Zhang Lichi, Wang Qian, Gao Yaozong, Wu Guorong, Shen Dinggang
Med-X Research Institute, School of Biomedical Engineering, Shanghai Jiao Tong University, Shanghai 200030, China.
Department of Radiology and BRIC, University of North Carolina at Chapel Hill, Chapel Hill, North Carolina 27599 and Department of Computer Science, University of North Carolina at Chapel Hill, Chapel Hill, North Carolina 27599.
Med Phys. 2016 Mar;43(3):1175-86. doi: 10.1118/1.4941011.
Automatic brain image labeling is highly demanded in the field of medical image analysis. Multiatlas-based approaches are widely used due to their simplicity and robustness in applications. Also, random forest technique is recognized as an efficient method for labeling, although there are several existing limitations. In this paper, the authors intend to address those limitations by proposing a novel framework based on the hierarchical learning of atlas forests.
Their proposed framework aims to train a hierarchy of forests to better correlate voxels in the MR images with their corresponding labels.

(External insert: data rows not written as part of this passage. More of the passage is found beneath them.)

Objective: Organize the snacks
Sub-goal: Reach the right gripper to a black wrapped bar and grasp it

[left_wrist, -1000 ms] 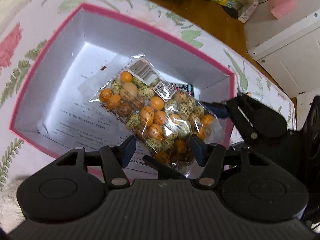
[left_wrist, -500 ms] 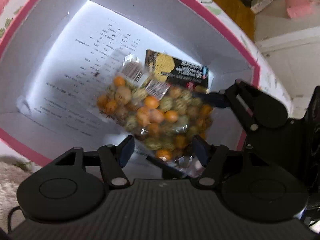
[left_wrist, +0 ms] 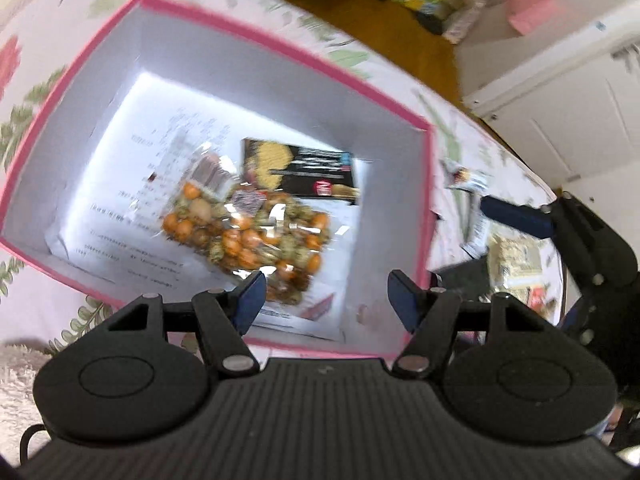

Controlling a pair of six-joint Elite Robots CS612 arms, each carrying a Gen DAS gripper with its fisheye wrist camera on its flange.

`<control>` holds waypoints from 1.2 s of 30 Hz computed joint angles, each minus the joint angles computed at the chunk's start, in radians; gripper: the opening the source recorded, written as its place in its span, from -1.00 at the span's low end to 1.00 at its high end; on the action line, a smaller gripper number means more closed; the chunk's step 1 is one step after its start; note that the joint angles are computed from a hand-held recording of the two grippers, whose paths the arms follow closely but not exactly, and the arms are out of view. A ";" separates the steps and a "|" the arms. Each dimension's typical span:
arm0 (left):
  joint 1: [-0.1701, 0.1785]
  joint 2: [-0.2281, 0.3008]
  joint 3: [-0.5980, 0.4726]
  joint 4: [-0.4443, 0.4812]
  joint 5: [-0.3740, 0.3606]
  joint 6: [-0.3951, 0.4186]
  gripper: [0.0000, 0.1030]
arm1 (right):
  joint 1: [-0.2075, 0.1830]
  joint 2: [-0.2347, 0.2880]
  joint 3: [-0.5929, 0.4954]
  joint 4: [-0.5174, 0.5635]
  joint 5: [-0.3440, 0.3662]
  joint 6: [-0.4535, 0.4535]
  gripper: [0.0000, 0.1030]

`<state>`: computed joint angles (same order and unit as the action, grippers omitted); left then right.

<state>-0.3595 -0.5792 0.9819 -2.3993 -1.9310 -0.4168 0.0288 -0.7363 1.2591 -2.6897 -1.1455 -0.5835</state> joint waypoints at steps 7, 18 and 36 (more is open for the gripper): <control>-0.043 -0.083 0.110 -0.117 -0.002 0.140 0.26 | -0.064 -0.070 0.180 -0.286 -0.036 0.201 0.84; -0.127 -0.095 0.143 -0.157 0.011 0.270 0.26 | -0.158 -0.068 0.297 -0.450 -0.073 0.538 0.76; -0.206 0.053 0.065 -0.239 0.208 0.149 0.17 | -0.143 0.054 0.142 -0.127 -0.128 0.583 0.13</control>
<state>-0.5655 -0.5263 1.0465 -2.6380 -1.7232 -0.2682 -0.1138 -0.6826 1.4014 -2.8168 -1.2737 -0.0002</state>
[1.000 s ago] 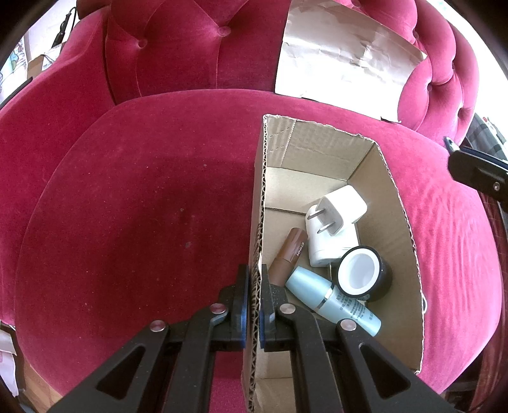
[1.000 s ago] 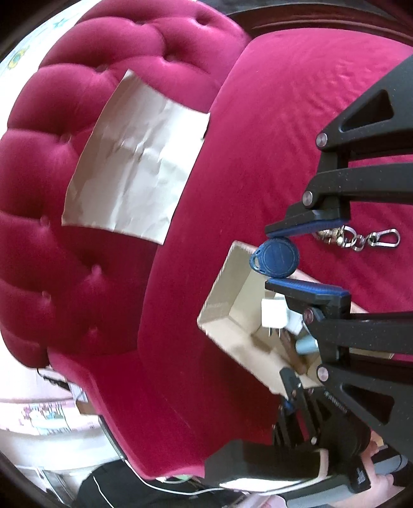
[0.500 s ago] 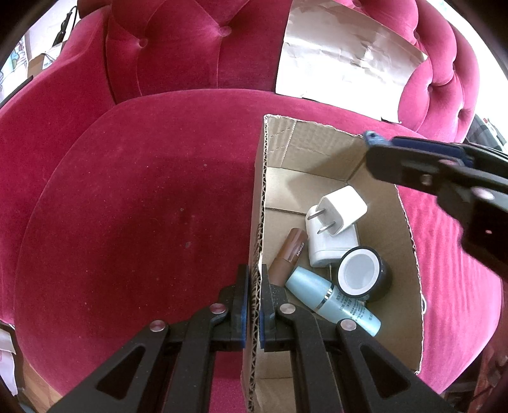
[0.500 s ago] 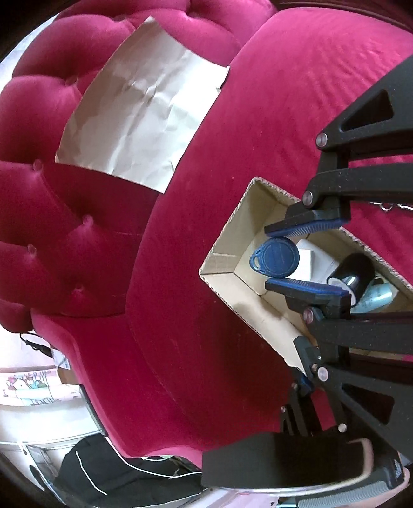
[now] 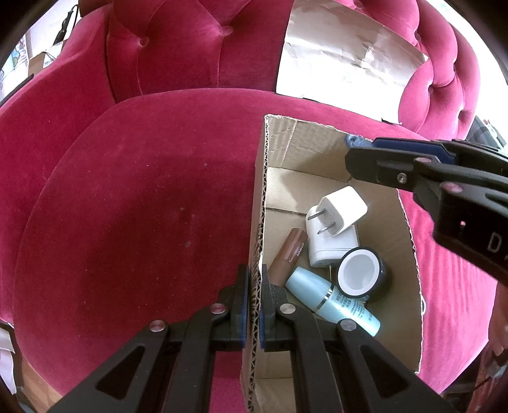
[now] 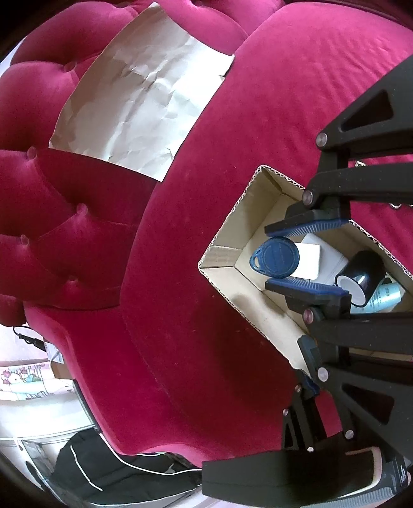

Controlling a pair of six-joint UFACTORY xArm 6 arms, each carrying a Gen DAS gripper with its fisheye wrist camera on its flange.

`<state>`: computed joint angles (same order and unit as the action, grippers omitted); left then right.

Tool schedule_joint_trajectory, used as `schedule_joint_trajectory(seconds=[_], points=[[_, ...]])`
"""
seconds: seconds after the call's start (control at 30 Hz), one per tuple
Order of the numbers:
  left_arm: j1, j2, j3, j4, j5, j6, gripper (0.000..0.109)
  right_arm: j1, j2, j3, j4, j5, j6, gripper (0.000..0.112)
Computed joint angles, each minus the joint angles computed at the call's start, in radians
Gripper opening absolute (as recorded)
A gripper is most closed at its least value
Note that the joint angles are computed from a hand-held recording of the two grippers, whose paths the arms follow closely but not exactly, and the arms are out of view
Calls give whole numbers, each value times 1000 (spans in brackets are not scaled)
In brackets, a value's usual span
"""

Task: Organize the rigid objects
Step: 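Open the right gripper to drop the key fob into the box, then move the right gripper back to the brass keychain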

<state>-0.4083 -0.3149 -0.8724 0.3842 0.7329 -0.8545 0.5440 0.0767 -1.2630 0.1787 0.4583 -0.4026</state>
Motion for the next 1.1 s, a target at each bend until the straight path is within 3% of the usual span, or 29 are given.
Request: schedule_joint_trajectory(seconds=[0.07,0.17,0.23,0.4,1.1], points=[[0,0,0,0,0,0,4,0,-4,10,-53,-23,45,66],[-2,0,-1,2,2,-1,4,-5,-9,20,-77,-52,80,92],[-2,0,-1,1,2,0,4,-11,-7,19,-128,-57,130,101],[0,4,-4,0,2,1,4,-24,-6,15,-198,-38,196,103],[-1,3,-2,1,1,0,4,-117,-169,158,-233,-13,281,103]])
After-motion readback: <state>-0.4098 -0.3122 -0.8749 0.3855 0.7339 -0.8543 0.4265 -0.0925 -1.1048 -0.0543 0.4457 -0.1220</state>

There are two specific novel strategies for improving brain image labeling. First, different from the conventional ways of using a single level of random forests for brain labeling, the authors design a hierarchical structure to incorporate multiple levels of forests. In particular, each atlas forest in the bottom level is trained in accordance with each individual atlas, and then the bottom-level forests are clustered based on their capabilities in labeling. For each clustered group, the authors retrain a new representative forest in the higher level by using all atlases associated with the lower-level atlas forests in the current group, as well as the tentative label maps yielded from the lower level. This clustering and retraining procedure is conducted iteratively to yield a hierarchical structure of forests. Second, in the testing stage, the authors also present a novel atlas forest selection method to determine an optimal set of atlas forests from the constructed hierarchical structure (by disabling those nonoptimal forests) for accurately labeling the test image.

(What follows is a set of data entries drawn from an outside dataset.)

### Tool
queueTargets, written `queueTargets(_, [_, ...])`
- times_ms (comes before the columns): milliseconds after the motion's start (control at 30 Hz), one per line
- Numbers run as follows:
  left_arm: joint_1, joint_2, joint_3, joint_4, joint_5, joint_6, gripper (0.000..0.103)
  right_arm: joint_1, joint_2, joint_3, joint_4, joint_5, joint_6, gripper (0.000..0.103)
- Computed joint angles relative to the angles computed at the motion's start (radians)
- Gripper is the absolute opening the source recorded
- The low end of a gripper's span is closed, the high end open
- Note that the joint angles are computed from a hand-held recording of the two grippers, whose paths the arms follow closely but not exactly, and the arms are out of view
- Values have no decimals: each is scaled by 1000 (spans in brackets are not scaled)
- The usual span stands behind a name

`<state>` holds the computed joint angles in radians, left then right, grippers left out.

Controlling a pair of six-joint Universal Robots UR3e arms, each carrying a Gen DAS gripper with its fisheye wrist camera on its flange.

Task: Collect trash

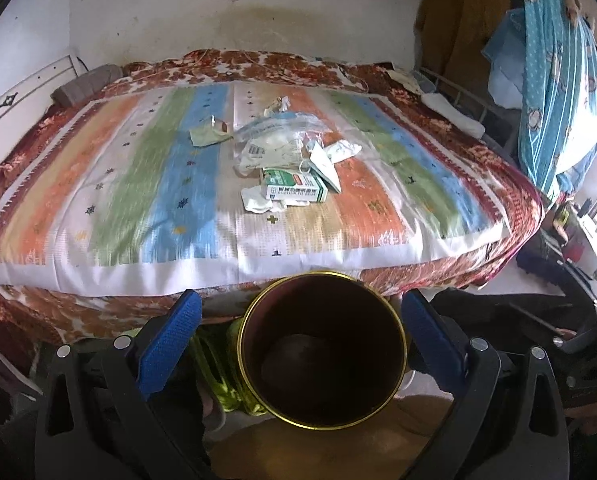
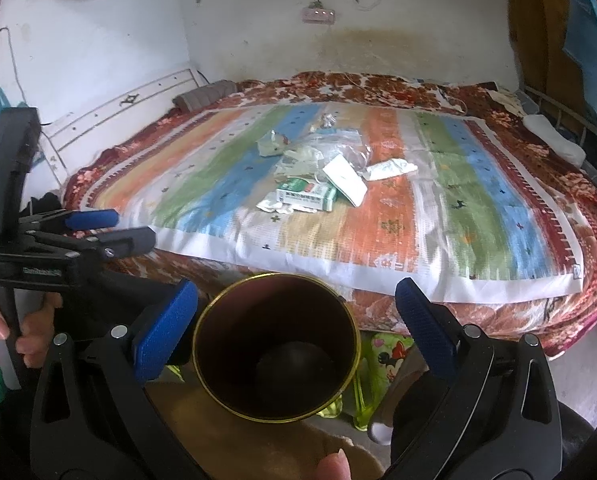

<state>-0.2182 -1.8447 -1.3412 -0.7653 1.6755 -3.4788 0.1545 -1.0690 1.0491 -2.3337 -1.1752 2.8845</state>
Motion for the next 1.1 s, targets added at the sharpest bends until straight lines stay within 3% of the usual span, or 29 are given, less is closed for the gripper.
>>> queueTargets(1100, [26,-1,9,-27,-32,-31,97,-14,13,-73,110,66,-6,94])
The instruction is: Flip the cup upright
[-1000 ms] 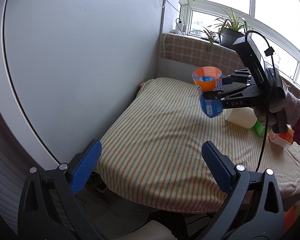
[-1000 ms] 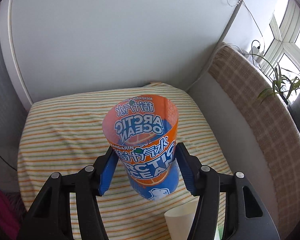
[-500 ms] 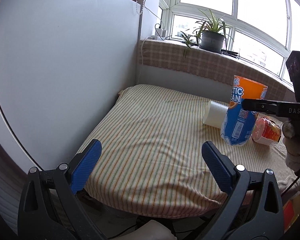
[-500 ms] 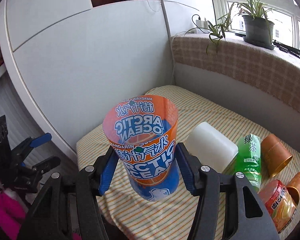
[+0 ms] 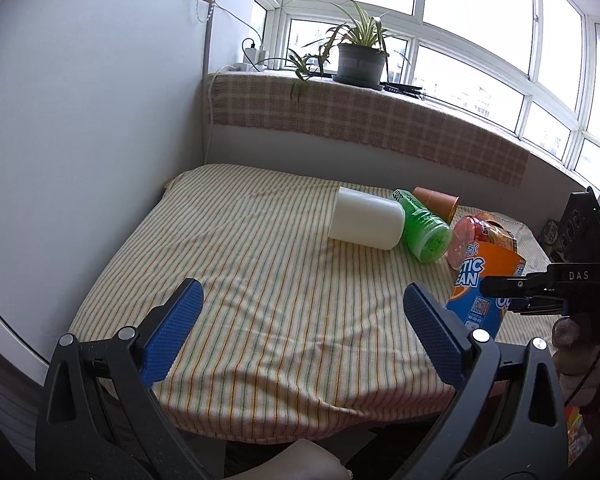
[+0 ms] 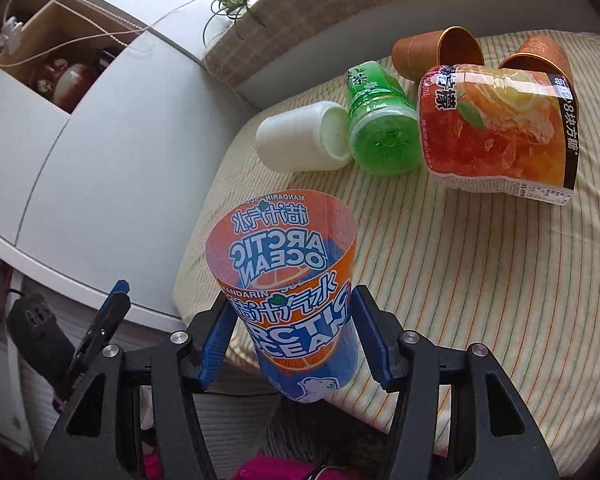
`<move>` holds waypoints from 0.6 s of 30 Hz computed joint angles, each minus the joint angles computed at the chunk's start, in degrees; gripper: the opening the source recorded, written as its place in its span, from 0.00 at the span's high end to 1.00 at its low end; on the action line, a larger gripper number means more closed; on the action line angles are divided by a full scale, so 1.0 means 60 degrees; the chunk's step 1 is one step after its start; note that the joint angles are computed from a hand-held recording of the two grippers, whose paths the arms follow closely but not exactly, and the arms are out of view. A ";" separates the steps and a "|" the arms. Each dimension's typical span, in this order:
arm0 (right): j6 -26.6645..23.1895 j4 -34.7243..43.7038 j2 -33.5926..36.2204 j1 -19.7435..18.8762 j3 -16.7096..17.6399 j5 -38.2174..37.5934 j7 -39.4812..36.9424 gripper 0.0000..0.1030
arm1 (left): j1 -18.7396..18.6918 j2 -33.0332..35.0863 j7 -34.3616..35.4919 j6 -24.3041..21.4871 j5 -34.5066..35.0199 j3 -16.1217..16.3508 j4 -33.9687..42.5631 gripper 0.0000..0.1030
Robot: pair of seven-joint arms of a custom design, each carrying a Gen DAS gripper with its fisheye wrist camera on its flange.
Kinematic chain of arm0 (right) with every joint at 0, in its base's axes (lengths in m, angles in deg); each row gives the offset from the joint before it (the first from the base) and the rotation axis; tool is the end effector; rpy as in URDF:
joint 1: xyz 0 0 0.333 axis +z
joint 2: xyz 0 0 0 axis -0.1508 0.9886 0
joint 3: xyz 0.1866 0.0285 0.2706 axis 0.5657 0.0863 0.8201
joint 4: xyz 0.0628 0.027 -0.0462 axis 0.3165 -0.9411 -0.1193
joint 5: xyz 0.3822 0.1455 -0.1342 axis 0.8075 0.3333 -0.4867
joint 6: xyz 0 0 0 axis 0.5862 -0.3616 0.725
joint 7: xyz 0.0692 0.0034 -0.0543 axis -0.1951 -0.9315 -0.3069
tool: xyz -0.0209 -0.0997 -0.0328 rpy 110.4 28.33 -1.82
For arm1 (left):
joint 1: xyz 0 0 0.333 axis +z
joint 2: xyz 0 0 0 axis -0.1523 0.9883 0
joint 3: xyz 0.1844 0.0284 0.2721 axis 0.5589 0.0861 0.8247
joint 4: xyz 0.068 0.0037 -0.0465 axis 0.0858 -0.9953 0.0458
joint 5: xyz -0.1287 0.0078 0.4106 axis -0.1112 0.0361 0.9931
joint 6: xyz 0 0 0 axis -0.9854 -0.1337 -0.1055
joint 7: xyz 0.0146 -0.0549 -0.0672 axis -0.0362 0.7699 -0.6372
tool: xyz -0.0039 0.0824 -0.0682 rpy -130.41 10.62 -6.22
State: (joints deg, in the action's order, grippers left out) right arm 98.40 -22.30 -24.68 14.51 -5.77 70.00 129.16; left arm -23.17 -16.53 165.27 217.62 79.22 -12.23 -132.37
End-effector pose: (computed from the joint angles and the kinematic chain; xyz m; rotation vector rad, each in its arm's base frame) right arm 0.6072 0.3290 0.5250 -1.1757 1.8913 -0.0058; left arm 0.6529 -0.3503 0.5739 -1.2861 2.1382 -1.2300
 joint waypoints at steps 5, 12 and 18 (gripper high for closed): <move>0.0311 -0.0049 0.0086 -0.0016 -0.0040 0.0201 0.0145 0.45 | -0.0119 -0.0007 -0.0096 -0.0147 0.0084 0.0013 0.0050 0.01; 0.0087 0.0186 0.0279 0.0323 -0.0540 -0.0903 0.1333 0.43 | -0.0220 -0.0013 -0.0310 -0.0206 0.0283 0.0083 0.0106 0.01; -0.0179 0.0329 0.0357 0.0587 -0.0930 -0.1960 0.2329 0.39 | -0.0184 0.0081 -0.0239 -0.0345 0.0135 -0.0022 0.0231 0.01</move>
State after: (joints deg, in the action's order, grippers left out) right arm 97.32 -20.32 -22.54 18.03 -11.35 58.24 143.14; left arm -24.27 -16.04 163.84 215.55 80.03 -12.36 -130.98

For validating their proposed framework, the authors evaluate it on the public datasets, including Alzheimer's disease neuroimaging initiative, Internet brain segmentation repository, and LONI LPBA40. The authors compare the results with the conventional approaches. The experiments show that the use of the two novel strategies can significantly improve the labeling performance. Note that when more levels are constructed in the hierarchy, the labeling performance can be further improved, but more computational time will be also required.

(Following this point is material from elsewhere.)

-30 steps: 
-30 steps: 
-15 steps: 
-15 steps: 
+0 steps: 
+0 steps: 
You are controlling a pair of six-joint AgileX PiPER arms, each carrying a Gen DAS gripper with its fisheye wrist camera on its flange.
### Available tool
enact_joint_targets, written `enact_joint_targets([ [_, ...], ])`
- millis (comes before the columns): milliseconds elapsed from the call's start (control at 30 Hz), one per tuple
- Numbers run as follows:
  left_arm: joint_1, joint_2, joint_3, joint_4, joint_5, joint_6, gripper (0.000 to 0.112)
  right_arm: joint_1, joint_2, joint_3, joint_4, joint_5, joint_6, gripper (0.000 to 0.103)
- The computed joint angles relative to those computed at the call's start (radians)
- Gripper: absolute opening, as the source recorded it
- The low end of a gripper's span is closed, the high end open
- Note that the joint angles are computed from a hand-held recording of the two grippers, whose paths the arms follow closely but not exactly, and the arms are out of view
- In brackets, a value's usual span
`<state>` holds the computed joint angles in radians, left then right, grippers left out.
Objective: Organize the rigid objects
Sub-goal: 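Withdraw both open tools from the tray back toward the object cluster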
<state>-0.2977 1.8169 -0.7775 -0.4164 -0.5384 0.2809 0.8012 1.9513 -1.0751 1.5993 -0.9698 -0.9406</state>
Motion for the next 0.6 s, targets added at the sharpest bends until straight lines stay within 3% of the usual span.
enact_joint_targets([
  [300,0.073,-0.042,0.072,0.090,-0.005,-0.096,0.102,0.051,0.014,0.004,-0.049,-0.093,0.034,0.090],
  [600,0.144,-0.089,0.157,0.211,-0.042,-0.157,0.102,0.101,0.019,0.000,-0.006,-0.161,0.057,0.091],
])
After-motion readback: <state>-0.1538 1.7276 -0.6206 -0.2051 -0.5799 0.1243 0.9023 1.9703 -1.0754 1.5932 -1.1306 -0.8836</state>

The authors have proposed a novel multiatlas-based framework for automatic and accurate labeling of brain anatomies, which can achieve accurate labeling results for MR brain images.
医学图像分析领域对脑图像自动标注有很高的需求。基于多图谱的方法因其在应用中的简单性和稳健性而被广泛使用。此外,随机森林技术虽存在一些现有局限性,但仍被认为是一种有效的标注方法。在本文中,作者旨在通过提出一种基于图谱森林分层学习的新框架来解决这些局限性。
他们提出的框架旨在训练森林层次结构,以便更好地将磁共振图像中的体素与其相应标签关联起来。有两种特定的新颖策略用于改进脑图像标注。首先,与使用单一层级随机森林进行脑标注的传统方法不同,作者设计了一种分层结构来纳入多个层级的森林。具体而言,底层的每个图谱森林根据每个单独的图谱进行训练,然后根据它们的标注能力对底层森林进行聚类。对于每个聚类组,作者使用与当前组中较低层级图谱森林相关联的所有图谱以及较低层级产生的暂定标签图,在较高层级重新训练一个新的代表性森林。这种聚类和重新训练过程迭代进行以产生森林的分层结构。其次,在测试阶段,作者还提出了一种新颖的图谱森林选择方法,从构建的分层结构中确定一组最优的图谱森林(通过禁用那些非最优森林),以准确标注测试图像。
为了验证他们提出的框架,作者在包括阿尔茨海默病神经影像倡议、互联网脑分割库和LONI LPBA40在内的公共数据集上对其进行评估。作者将结果与传统方法进行比较。实验表明,使用这两种新颖策略可以显著提高标注性能。请注意,当在层次结构中构建更多层级时,标注性能可以进一步提高,但也需要更多的计算时间。
作者提出了一种基于多图谱的新颖框架,用于脑解剖结构的自动和准确标注,该框架可以实现磁共振脑图像的准确标注结果。